▶ AIM OF THE EXERCISE: Which lines of the data contain the string "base"? Copy every one.

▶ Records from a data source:
=== Begin Enclosure ===
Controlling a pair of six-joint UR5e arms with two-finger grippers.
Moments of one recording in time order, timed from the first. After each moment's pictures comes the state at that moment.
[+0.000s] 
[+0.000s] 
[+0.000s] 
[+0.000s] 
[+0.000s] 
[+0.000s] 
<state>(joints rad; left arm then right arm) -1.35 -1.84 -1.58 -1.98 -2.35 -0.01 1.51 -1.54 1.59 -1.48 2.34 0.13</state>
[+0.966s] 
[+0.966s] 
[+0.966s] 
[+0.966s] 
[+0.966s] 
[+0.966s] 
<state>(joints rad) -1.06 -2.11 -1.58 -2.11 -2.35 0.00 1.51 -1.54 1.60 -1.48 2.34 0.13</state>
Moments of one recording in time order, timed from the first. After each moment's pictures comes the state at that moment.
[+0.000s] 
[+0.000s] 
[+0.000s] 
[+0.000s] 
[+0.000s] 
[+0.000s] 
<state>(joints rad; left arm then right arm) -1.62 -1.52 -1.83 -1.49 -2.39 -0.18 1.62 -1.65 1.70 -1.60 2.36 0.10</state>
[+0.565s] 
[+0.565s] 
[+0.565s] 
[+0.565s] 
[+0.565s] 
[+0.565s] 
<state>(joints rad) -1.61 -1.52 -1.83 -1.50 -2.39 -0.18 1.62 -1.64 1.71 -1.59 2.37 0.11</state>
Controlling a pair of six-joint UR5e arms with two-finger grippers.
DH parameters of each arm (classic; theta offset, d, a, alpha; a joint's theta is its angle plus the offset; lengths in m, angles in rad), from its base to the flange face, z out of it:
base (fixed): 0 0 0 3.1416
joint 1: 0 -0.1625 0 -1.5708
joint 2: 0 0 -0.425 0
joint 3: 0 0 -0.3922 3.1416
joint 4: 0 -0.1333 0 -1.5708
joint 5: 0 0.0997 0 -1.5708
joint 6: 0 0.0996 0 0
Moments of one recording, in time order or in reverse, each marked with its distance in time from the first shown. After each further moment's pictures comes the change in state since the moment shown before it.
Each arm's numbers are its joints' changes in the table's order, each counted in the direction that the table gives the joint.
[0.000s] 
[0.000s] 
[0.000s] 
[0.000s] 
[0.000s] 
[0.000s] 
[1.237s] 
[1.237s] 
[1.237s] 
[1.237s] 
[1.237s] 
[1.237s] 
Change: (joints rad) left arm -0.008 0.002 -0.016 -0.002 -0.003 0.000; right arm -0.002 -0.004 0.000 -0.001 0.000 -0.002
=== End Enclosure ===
▶ EXERCISE ANSWER:
DH parameters of each arm (classic; theta offset, d, a, alpha; a joint's theta is its angle plus the offset; lengths in m, angles in rad), from its base to the flange face, z out of it:
base (fixed): 0 0 0 3.1416

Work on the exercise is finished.